Detection of Rare and Faint Signals on High-Dimensional Count Distribution
Detection of Rare and Faint Signals on High-Dimensional Count Distribution
Date: | Wednesday, June 25 |
Time: | 8:00 am -- 9:00 am |
Place: | 2113 Snedecor Hall |
Speaker: | Yumou Qiu |
Abstract:
Detecting rare and faint signals in high-dimensional count data arise in many scientific studies, for example, the analysis of differentially expressed genes across different biological conditions based on RNA-seq data. In this paper, we consider the signal detection problem under the Generalized Linear Models (GLMs) and their extensions, which include the linear model as a special case. Based on the maximum likelihood estimators (MLEs), a thresholding statistic with a single threshold level is proposed to test the existence of differentially expressed response variables under the alternative with rare and faint signals. The Cramer type moderate deviation for multi-dimensional MLEs with non-identically distributed data is derived, which is the prerequisite to study the properties of the thresholding test statistics.
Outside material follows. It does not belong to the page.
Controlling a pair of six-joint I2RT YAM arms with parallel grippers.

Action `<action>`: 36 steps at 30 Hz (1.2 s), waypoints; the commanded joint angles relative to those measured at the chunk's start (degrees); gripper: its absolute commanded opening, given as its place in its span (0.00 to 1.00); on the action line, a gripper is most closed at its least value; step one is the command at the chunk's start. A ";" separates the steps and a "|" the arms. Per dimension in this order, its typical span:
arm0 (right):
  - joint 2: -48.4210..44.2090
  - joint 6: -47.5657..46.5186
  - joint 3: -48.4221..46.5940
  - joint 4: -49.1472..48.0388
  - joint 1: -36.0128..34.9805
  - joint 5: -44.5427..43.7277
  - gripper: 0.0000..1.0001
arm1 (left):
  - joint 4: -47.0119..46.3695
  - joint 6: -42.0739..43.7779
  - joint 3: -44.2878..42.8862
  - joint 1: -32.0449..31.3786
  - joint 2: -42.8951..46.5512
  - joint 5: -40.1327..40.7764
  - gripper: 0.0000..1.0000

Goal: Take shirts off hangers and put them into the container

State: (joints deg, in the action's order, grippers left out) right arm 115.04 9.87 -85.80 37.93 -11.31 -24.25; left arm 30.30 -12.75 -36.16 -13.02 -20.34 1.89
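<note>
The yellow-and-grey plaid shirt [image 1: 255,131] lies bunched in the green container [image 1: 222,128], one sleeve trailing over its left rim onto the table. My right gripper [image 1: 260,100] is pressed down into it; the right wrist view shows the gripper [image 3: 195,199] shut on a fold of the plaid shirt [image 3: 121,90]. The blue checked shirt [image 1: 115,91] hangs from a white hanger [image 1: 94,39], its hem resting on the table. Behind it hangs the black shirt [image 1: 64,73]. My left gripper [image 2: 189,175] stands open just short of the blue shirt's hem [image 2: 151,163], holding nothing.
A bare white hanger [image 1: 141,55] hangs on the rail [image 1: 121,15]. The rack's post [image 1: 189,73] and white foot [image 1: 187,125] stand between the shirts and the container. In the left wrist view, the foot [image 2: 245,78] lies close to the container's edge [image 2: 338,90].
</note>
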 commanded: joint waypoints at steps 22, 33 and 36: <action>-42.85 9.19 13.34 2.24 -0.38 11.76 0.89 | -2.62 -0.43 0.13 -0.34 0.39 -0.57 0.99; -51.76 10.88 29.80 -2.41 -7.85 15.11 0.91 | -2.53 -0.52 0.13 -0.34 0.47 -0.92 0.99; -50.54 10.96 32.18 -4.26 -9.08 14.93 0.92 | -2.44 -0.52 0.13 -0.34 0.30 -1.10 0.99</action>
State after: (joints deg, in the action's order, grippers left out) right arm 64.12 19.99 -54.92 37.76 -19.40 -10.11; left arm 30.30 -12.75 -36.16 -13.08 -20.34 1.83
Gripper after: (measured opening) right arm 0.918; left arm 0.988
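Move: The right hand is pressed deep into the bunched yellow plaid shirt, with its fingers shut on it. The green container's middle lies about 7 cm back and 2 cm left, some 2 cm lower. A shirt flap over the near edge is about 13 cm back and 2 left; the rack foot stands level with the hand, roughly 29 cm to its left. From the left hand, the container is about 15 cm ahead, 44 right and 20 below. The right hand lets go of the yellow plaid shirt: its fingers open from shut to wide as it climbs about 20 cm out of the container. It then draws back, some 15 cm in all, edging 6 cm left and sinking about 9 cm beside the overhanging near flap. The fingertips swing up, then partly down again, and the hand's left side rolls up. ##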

For the case of linear regression, the detection boundary is obtained, and the proposed thresholding test can attain such boundary. A multi-threshold test is constructed by maximizing the standardized thresholding statistics over a set of thresholds. Extensions to Generalized Linear Mixed Models are made, where Gauss quadratures and data cloning are used to approximate the MLEs of such models. Numerical simulations and a case study on maize RNA-seq data are conducted to conrm and demonstrate the proposed testing approaches.